Membranes have been used in dental medicine since about 1980 for covering naturally existing, pathologically caused or synthetically created areas of tissue. They function as a barrier. They are intended forpreventing the growth of unwanted tissue into the boundary area as well as shielding and promoting the formation of tissue required within the area using GTR/GBR. The ideal membrane should have the following characteristics: not trigger immune response, non-toxic (biocompatibility), no risk of infection, formable, adaptable and trimmable, adequately firm/rigid and positionally stable, if necessary permeable for substances yet impermeable to cells, time-determinable spacer function, predictable biological degeneration where required.

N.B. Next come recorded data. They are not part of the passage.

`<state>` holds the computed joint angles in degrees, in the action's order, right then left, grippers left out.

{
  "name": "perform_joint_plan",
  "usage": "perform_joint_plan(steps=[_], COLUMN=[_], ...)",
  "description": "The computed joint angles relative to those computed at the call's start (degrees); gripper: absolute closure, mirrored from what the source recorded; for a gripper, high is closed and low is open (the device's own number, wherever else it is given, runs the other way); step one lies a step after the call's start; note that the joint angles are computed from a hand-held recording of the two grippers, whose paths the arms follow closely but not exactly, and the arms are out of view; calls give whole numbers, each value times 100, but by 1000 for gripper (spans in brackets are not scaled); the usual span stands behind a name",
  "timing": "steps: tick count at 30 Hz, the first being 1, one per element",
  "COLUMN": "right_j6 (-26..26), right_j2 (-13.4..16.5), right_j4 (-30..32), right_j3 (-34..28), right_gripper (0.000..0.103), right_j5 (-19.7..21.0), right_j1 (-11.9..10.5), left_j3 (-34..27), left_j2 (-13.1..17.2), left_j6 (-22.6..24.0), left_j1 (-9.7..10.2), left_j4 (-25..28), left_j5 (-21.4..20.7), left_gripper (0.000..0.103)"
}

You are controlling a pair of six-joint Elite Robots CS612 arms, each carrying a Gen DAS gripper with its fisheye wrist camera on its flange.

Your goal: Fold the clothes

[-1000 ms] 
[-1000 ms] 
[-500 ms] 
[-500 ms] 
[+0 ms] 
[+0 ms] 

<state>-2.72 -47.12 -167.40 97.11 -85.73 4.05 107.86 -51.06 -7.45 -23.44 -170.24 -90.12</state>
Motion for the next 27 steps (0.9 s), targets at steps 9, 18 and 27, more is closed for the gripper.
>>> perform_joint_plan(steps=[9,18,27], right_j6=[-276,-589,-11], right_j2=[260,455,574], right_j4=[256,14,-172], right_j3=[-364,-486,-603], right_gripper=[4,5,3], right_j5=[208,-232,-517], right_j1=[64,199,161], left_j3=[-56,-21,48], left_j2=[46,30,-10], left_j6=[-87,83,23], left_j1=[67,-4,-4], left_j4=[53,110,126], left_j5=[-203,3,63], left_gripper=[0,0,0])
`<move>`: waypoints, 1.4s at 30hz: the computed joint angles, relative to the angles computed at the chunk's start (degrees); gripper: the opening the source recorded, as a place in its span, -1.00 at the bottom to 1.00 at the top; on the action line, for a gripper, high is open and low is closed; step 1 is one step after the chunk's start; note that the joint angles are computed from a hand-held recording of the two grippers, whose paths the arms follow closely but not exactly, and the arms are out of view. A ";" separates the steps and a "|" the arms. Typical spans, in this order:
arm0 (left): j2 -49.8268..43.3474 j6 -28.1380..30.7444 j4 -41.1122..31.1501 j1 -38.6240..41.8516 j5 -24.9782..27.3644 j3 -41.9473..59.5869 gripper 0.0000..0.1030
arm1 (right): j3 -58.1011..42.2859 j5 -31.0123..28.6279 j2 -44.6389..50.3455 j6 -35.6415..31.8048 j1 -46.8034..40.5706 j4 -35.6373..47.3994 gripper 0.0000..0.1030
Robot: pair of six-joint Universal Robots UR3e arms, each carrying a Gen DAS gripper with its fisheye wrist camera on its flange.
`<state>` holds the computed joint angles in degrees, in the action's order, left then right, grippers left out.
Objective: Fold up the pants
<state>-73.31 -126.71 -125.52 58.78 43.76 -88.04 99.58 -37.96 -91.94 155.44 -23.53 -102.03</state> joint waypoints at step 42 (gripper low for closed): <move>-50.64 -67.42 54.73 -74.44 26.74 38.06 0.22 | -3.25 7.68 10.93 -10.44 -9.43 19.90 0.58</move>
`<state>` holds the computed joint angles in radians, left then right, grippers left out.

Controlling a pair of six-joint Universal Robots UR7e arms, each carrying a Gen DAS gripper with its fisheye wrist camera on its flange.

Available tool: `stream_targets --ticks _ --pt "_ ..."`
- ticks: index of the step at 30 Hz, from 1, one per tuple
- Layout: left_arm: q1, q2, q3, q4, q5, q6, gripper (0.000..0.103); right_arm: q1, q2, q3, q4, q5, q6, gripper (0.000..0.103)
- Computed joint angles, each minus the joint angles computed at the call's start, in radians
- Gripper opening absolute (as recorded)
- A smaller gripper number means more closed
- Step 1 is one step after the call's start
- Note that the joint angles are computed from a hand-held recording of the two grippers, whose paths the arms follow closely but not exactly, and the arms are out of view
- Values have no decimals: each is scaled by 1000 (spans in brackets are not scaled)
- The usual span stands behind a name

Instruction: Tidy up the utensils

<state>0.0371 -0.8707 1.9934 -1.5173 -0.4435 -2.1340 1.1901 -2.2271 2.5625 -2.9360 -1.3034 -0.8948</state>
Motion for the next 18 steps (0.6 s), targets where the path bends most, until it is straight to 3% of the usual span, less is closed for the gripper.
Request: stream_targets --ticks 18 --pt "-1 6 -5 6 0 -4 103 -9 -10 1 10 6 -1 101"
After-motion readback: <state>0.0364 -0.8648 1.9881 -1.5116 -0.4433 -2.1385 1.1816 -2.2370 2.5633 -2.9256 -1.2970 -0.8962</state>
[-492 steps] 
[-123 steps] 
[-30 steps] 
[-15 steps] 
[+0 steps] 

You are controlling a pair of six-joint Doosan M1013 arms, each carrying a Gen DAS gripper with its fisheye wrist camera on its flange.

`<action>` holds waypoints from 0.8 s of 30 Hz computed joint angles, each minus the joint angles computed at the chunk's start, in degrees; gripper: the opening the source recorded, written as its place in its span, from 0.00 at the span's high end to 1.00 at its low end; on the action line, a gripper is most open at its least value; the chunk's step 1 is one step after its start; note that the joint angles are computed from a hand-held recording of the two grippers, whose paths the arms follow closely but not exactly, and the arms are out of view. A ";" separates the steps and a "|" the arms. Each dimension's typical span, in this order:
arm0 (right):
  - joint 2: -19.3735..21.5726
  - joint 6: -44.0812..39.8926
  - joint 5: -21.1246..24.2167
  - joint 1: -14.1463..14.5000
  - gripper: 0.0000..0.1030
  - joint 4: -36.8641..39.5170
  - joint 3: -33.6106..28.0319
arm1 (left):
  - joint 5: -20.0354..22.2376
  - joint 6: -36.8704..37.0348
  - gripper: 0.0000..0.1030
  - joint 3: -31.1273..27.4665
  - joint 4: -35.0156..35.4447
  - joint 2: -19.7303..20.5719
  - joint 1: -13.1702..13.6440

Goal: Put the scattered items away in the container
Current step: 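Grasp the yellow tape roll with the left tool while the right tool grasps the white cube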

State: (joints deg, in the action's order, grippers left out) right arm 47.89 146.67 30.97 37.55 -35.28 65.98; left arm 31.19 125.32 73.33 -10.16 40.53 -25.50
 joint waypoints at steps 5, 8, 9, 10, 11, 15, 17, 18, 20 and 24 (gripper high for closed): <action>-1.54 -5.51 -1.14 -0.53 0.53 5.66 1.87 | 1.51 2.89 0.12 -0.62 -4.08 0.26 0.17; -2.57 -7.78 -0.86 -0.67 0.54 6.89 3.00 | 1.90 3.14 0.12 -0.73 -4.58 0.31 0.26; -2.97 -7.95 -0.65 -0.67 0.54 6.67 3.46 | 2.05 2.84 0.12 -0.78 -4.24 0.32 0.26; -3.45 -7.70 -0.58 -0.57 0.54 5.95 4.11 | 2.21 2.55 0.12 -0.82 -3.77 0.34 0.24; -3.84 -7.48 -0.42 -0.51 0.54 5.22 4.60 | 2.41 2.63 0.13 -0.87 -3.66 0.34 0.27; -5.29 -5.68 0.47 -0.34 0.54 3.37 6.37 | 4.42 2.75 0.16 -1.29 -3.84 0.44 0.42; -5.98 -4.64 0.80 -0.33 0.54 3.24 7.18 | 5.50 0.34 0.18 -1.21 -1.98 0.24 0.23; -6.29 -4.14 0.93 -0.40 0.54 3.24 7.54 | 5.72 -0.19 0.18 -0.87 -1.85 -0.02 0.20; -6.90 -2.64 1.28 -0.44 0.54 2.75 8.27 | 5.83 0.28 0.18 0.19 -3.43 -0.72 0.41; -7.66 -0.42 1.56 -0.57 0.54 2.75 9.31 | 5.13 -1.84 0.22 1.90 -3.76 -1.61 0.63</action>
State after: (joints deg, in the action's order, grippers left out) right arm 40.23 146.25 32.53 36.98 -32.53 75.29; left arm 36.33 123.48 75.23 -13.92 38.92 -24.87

Non-resorbable membranes can, for example consist of cellulose ester, PTFE or titanium. A second surgical intervention is always required to remove them.
Cellulose ester membranes
The first generation of membranes used (approx. 1980) for shielding against bacteria.
Flexible, tear-resistant membranes made from ePTFE (expanded polytetrafluorethylene =Teflon®) with micropores, which make exposure a low risk as no cells or microorganisms can pass through. Sometimes they are reinforced with titanium mesh, making them firm and dimensionally stable; highly suitable for covering extensive augmented areas.
These approx. 30 µm thick titanium foils are highly suitable for GBR and alveolar ridge augmentation. They are completely impervious and can be prestressed.
No second intervention is required for removing resorbable membranes due to their integration in the tissue. They are the preferred choice where anticipated that permanent full coverage of the membrane by tissue will be possible and tissue support is not the main priority.
The only resorbable membranes used in the dental sector consist of alloplastic materials. In dentistry we differentiate between hydrophobic, synthetic polymer membranes (e.g. made from polylactide) and hydrophilic, xenogeneic (e.g. bovine or porcine) collagen membranes.
These mostly multi-layer membranes are initially rigid but formable intraorally and mainly used for GTR in periodontology and less commonly for GBR. They comprise polymers of the two enantiomers (D and L form) of lactic acids, if necessary supplemented by portions of glycolide. After a 20-week period in situ these membranes begin to degrade hydrolytically over intermediate stages into the end products water and CO2. This process is complete after approx. one year.
These membranes are of animal origin (mostly cattle or pigs) and require careful pretreatment in order to prevent the transfer of pathogens. The collagen structure is differentiated between more rigid (synthetic), cross-linked materials and more flexible (native, natural), non-cross-linked materials. Indications for collagens are stabilising extraction alveoli, coverage of bone defects and augmentation materials, prerestorative alveolar ridge augmentation and periodontal surgery.